> PROBLEM REQUIREMENTS
Transcribe exactly the line that contains "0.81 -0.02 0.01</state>" and every line after it through the end of the records, with nothing else.
Top of MATERIAL SUPPLIED
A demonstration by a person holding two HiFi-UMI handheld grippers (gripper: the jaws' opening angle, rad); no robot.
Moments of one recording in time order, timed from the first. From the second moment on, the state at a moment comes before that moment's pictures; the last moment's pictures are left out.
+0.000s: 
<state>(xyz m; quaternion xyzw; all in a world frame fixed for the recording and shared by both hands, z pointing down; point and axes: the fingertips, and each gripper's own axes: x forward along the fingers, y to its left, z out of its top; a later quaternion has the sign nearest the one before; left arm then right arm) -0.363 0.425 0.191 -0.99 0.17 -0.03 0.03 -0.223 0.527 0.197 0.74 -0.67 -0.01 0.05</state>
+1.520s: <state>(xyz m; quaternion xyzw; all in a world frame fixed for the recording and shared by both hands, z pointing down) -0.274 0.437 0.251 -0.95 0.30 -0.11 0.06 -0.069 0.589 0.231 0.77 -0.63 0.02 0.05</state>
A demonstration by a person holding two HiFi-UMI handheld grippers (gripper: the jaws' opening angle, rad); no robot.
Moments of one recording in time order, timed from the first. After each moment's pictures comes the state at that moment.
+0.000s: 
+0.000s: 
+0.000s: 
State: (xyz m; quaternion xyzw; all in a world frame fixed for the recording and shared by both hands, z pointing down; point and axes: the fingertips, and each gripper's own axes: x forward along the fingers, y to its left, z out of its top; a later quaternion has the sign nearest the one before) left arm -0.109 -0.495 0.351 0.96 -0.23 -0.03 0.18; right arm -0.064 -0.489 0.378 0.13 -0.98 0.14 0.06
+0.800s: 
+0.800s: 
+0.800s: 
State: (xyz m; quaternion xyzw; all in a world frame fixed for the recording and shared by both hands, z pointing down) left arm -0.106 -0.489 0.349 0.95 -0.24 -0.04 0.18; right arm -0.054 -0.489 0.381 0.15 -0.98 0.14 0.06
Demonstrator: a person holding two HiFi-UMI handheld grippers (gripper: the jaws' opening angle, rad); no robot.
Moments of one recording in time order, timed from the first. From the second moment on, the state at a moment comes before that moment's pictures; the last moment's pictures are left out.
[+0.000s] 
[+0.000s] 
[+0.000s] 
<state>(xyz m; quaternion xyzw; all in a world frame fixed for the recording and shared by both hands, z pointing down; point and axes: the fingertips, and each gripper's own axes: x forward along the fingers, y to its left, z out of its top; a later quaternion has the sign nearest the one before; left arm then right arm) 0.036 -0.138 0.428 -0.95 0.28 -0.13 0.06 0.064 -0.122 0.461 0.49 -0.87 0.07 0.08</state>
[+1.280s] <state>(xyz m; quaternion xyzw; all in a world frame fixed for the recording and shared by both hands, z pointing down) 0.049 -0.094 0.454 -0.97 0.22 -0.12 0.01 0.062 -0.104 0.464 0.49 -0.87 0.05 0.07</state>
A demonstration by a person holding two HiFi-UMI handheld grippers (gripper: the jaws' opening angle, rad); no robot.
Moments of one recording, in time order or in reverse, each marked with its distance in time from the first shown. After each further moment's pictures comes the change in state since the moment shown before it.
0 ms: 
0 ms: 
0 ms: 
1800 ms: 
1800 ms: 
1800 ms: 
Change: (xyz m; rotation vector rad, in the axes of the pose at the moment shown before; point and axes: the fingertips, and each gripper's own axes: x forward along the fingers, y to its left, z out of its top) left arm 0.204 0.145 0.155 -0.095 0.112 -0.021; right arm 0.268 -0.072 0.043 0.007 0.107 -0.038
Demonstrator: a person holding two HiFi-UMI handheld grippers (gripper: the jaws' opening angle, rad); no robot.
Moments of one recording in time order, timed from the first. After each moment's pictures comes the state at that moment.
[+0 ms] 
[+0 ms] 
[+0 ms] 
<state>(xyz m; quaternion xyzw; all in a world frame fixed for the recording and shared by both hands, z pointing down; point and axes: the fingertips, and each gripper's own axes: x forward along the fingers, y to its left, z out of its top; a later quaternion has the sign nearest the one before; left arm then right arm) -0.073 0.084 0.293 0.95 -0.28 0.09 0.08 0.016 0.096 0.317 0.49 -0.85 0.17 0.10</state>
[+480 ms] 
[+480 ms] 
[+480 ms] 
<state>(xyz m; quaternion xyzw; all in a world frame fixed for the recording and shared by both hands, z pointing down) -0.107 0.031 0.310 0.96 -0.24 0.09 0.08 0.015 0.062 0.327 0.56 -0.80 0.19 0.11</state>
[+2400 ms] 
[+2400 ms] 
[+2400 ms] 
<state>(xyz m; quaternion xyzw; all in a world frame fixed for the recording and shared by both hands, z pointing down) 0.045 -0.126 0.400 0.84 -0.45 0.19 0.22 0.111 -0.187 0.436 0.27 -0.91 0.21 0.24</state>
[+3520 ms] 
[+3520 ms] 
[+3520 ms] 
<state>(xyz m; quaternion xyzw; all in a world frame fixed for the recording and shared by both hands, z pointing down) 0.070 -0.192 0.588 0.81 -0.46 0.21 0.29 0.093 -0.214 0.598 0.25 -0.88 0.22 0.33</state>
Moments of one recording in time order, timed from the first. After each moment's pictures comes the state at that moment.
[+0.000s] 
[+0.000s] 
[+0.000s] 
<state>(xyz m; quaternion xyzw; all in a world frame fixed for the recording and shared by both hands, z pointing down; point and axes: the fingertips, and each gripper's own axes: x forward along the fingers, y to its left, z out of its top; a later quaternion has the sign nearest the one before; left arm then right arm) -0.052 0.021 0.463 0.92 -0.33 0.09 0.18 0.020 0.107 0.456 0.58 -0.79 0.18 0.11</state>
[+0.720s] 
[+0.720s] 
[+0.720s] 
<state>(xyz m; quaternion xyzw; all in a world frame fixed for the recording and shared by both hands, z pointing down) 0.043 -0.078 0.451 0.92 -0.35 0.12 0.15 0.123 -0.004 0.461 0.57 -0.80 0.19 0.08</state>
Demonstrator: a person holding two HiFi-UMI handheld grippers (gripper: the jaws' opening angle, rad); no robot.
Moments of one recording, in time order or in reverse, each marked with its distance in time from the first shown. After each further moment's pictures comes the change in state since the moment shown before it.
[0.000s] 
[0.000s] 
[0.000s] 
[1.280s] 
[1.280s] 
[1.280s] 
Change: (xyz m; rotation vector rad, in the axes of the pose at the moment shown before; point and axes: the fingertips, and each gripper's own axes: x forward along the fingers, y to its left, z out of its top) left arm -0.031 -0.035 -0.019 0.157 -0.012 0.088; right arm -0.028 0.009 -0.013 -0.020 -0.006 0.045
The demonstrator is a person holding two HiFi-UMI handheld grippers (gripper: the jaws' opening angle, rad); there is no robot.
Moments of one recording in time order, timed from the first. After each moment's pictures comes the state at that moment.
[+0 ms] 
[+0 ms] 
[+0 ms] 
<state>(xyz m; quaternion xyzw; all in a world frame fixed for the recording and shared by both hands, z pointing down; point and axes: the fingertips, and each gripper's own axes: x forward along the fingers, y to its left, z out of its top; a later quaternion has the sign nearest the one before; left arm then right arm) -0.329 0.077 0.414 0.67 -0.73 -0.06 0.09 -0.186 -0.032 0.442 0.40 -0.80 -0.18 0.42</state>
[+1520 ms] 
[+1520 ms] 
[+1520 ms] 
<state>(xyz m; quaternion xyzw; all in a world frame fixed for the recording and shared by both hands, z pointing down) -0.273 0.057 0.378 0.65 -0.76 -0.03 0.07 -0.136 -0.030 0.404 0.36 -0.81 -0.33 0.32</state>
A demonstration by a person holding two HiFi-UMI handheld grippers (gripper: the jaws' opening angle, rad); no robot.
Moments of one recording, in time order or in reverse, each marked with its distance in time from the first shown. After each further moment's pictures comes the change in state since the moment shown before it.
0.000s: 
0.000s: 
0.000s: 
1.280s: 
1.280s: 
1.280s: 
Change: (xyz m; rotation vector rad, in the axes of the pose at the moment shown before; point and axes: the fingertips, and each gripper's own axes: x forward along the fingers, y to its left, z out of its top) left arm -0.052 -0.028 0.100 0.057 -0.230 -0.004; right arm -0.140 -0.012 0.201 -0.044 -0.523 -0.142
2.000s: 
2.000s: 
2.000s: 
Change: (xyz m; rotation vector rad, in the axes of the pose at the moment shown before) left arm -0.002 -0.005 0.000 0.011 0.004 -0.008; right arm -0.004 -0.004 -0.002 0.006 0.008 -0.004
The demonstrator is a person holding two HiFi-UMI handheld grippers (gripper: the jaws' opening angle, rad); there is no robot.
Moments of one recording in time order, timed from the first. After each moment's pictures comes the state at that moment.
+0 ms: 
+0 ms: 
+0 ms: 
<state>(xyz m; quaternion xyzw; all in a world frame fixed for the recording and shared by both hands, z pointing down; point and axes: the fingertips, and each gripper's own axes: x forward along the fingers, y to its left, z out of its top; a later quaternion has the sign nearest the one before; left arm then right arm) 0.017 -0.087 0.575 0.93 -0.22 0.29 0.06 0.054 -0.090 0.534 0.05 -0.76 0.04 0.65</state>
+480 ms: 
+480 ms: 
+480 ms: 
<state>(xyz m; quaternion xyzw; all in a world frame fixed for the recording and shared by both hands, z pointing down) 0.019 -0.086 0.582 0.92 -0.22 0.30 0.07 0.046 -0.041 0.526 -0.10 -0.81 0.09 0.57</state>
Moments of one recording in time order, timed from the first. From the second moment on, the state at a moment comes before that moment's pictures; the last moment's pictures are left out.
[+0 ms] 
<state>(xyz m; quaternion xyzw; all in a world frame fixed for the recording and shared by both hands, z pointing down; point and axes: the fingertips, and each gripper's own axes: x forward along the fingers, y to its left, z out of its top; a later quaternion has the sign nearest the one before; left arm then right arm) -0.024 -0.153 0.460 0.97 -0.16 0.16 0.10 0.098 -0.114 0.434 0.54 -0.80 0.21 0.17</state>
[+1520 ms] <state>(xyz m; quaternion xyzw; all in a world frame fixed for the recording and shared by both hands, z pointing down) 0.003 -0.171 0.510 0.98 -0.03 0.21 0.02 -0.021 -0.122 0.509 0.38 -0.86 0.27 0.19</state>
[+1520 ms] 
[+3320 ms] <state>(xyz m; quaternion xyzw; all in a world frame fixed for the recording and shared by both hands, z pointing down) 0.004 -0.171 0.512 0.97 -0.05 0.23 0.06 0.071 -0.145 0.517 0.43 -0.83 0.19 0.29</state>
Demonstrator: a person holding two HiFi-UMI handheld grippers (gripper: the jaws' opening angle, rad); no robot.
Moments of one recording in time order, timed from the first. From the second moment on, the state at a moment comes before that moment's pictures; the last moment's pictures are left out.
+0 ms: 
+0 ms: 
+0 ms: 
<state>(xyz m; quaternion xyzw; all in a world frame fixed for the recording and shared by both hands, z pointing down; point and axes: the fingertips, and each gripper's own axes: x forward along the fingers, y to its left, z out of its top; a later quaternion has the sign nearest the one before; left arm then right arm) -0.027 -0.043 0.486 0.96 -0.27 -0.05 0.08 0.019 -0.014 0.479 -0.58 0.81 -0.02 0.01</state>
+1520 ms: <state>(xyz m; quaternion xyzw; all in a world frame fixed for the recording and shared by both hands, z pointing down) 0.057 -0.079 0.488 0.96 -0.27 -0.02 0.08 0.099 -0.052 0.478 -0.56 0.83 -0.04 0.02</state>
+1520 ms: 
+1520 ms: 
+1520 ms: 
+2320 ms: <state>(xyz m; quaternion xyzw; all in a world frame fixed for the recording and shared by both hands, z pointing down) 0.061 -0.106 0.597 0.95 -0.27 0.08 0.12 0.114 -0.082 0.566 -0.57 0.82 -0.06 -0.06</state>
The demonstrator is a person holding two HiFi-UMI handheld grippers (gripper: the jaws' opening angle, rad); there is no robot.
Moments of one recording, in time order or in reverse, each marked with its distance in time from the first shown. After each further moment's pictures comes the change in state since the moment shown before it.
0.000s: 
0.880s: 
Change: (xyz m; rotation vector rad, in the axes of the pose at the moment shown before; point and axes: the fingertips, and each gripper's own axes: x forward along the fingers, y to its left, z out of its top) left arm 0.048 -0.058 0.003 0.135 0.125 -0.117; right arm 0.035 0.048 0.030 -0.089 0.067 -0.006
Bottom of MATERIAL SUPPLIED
> WRITTEN RESPONSE
<state>(xyz m; quaternion xyzw; all in a world frame fixed for the recording and shared by both hands, z pointing down; point and axes: the fingertips, and each gripper's own axes: x forward along the fingers, y to its left, z out of its top; a later quaternion has the sign nearest the one before; left arm then right arm) -0.027 -0.043 0.486 0.96 -0.27 -0.05 0.08 0.019 -0.014 0.479 -0.58 0.81 -0.02 0.01</state>
+1520 ms: <state>(xyz m; quaternion xyzw; all in a world frame fixed for the recording and shared by both hands, z pointing down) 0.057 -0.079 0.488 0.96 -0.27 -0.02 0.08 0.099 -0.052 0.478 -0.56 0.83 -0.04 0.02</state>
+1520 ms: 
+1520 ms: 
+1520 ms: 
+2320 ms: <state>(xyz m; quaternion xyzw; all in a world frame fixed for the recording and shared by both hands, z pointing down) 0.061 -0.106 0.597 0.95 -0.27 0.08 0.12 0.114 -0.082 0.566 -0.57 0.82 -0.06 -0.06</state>
The demonstrator is a person holding two HiFi-UMI handheld grippers (gripper: the jaws' opening angle, rad); there is no robot.
Moments of one recording, in time order or in reverse, each marked with its distance in time from the first shown. After each further moment's pictures comes the change in state since the moment shown before it.
0.000s: 
0.880s: 
Change: (xyz m; rotation vector rad, in the axes of the pose at the moment shown before; point and axes: the fingertips, and each gripper's own axes: x forward along the fingers, y to its left, z out of its top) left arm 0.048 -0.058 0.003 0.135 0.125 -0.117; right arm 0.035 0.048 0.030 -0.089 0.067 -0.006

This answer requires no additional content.